I have a numpy array representing an image (but for now assume the image only has a single channel).
i = np.arange(5*5*1).reshape((5, 5))
array([[ 0, 1, 2, 3, 4],
[ 5, 6, 7, 8, 9],
[10, 11, 12, 13, 14],
[15, 16, 17, 18, 19],
[20, 21, 22, 23, 24]])
I also have a rather large list of pre-computed slices of this array in the format [start_axis_0, end_axis_0, start_axis_1, end_axis_1]

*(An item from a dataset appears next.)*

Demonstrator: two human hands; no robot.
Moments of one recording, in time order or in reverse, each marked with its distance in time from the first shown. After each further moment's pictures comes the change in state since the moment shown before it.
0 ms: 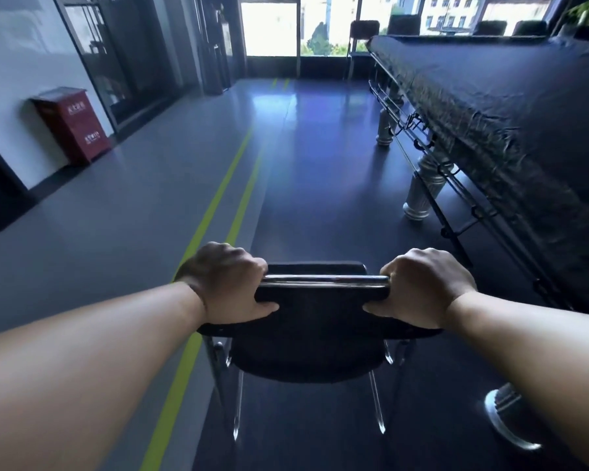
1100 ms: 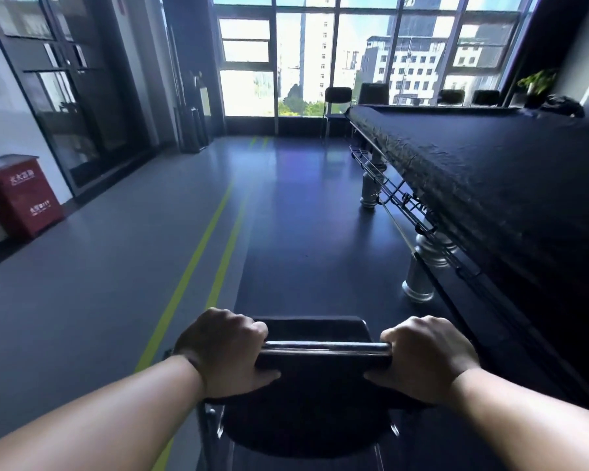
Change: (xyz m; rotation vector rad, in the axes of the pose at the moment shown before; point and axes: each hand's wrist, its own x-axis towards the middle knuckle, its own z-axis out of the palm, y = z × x) left_hand 0.309 -0.150 0.065 -0.097 0.041 0.074; right_hand 0.316 0.087 0.010 -0.050 -0.091 0.068
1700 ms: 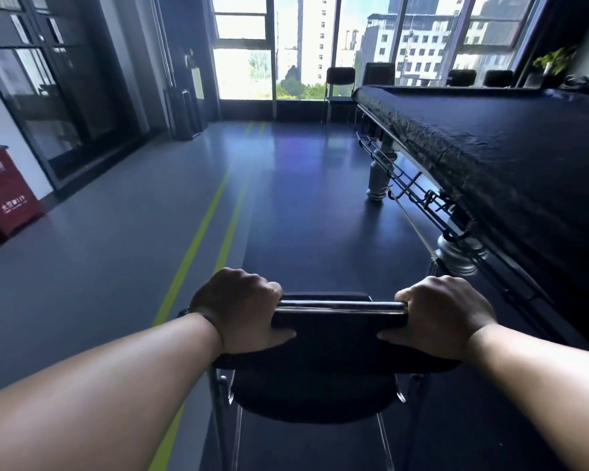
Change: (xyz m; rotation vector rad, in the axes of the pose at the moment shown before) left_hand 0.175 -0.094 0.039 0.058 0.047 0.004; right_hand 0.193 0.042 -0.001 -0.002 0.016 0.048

(for now just assume I have two)
p = [[0, 2, 0, 2], [0, 2, 1, 3]]
This represents the two corresponding patches from i
i[0:2, 0:2]
array([[0, 1],
[5, 6]])
i[0:2, 1:3]
array([[1, 2],
[6, 7]])
To calculate these patches I am currently iterating over p
and "applying" the slices.
for pp in p:
print(i[pp[0]:pp[1], pp[2]:pp[3]])
[[0 1]
[5 6]]
[[1 2]
[6 7]]
I know that there is some way that I can "directly apply" all of the slices at once using something like i[(Ellipsis, *p)]
but I don't think my p
definition is correct.
How can I get the slices defined in p
from i
in the current data structure of p
? The is where p
is represented as [start_axis_0, end_axis_0, start_axis_1, end_axis_1]
. Specifically, in the case that i
has an actual third dimension, i.e. i.shape = (5, 5, 3)
.
EDIT: The result I would like is
np.array([[[0,1],[5,6]],[[1,2],[6,7]]])
Also, all slices in p
are guaranteed to be the same shape. So the result will not be a jagged array.